可是被祖母斥责的怒气远远不如宋宥当众拒婚来得更甚。

她眼眸变得幽深阴暗,一股执念滋生。

宋杬卿就该是她的!

来送茶的侍儿吓得脸色苍白,连地上的碎片都不敢拾起,直接退了出去。

门外人人战栗,议论不止。

“这可是殿下近来最喜欢的侍儿,还以为会被收为通房呢。”

“不知发生了何事,殿下如此大怒。”

“今日随殿下赴宴的只有秋侧君,不如我们一同去问问?”

“好,秋侧君素来和善,想必会告知我们发生了何事。”

于是几位侍君一同去了秋舒的院子,却让人挡在外面。

秋舒的侍儿笑得恰合礼数:“诸位侍君请回吧,侧君身子不适,已经歇下了。”

诸位侍君无奈,只得回去了。

有人嘀咕:“什么先歇下了,肯定是诓我们呢。
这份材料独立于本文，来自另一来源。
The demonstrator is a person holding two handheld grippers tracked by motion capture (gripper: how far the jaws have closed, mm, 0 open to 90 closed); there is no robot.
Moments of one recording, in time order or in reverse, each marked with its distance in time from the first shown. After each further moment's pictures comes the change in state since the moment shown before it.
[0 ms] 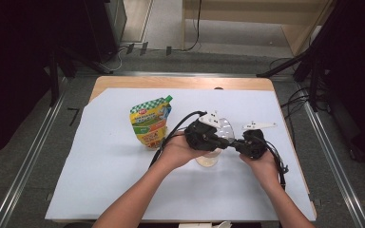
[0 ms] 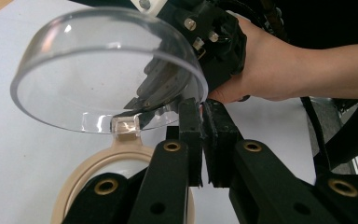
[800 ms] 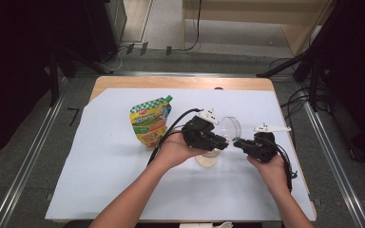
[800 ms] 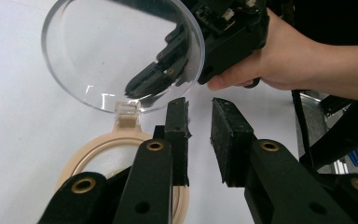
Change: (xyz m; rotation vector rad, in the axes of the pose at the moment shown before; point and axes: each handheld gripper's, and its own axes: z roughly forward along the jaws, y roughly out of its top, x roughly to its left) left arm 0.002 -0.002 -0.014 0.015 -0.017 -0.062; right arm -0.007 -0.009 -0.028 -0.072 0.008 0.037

”

秋舒确实没有睡下,他躺在床上,辗转难眠。

他可不希望元元嫁给五皇女来受苦,幸好宋丞相推拒了。

招赘……倒也是个不错的主意。

秋舒以为宋丞相都这么说了,五皇女应当打消了那个心思,却没想到,五皇女对宋杬卿的执着,却是愈加强烈。

今夜之后,五皇女当众求娶宋家郎君被拒的消息传遍京城。

有人笑宋相不识好歹,亦有人讥讽五皇女不知天高地厚。

宋杬卿依旧窝在家中当米虫,偶尔听听京城各家八卦。